### Task requirements
Copy whichever lines of the data hold the word "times".
*** Data excerpt Section Begins ***
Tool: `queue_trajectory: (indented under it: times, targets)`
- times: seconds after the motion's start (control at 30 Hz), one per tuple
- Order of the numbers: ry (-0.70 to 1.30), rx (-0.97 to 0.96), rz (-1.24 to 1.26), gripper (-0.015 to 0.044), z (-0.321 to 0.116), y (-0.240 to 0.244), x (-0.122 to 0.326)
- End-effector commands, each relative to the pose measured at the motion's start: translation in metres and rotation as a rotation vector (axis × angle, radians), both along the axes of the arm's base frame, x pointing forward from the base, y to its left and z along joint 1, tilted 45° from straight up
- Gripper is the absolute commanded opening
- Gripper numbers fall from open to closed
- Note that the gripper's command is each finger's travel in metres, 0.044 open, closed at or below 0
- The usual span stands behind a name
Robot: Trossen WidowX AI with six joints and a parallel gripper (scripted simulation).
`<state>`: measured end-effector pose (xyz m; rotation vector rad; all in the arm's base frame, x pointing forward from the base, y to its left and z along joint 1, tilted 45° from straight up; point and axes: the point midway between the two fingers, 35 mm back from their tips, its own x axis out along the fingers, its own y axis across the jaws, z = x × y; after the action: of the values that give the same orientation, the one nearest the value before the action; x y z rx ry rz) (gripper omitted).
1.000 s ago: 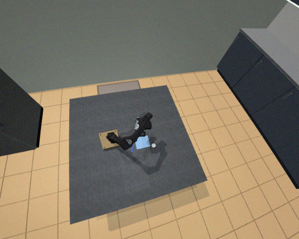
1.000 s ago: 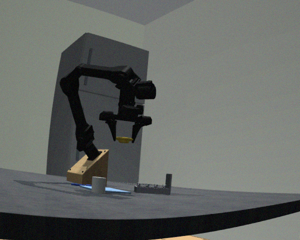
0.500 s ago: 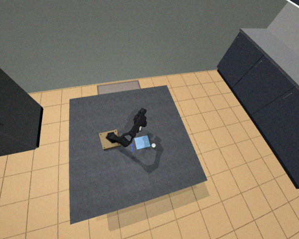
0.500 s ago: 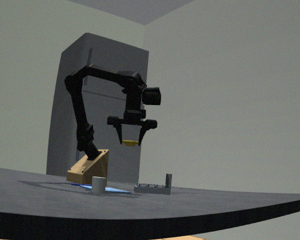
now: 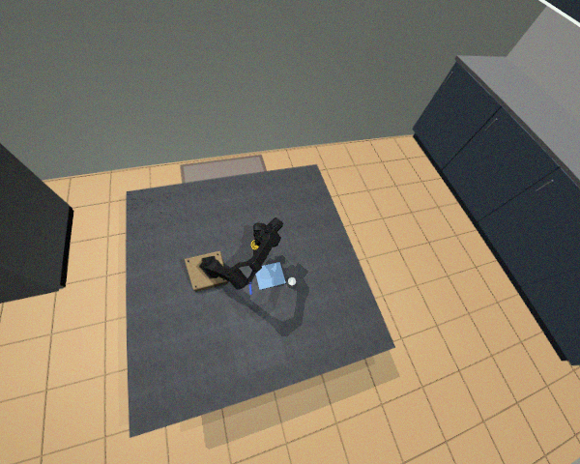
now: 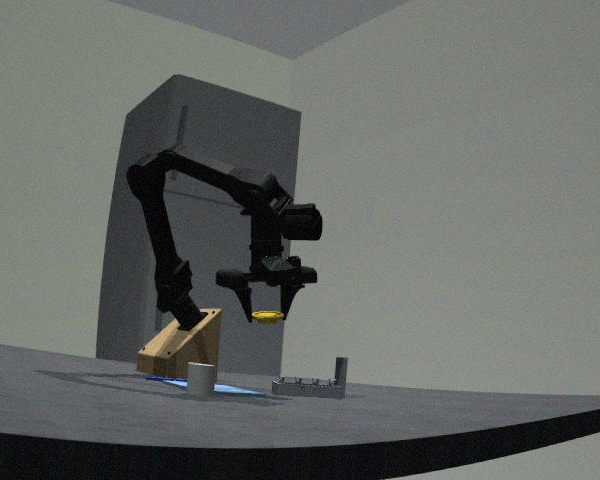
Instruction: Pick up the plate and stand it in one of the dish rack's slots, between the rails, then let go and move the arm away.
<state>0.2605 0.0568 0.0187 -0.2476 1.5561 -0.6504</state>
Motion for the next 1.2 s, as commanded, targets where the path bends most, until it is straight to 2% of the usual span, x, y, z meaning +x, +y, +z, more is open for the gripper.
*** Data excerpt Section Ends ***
### Written response
Tool: `queue_trajectory: (indented under it: times, targets)`
- times: seconds after the motion's start (control at 30 Hz), one per tuple

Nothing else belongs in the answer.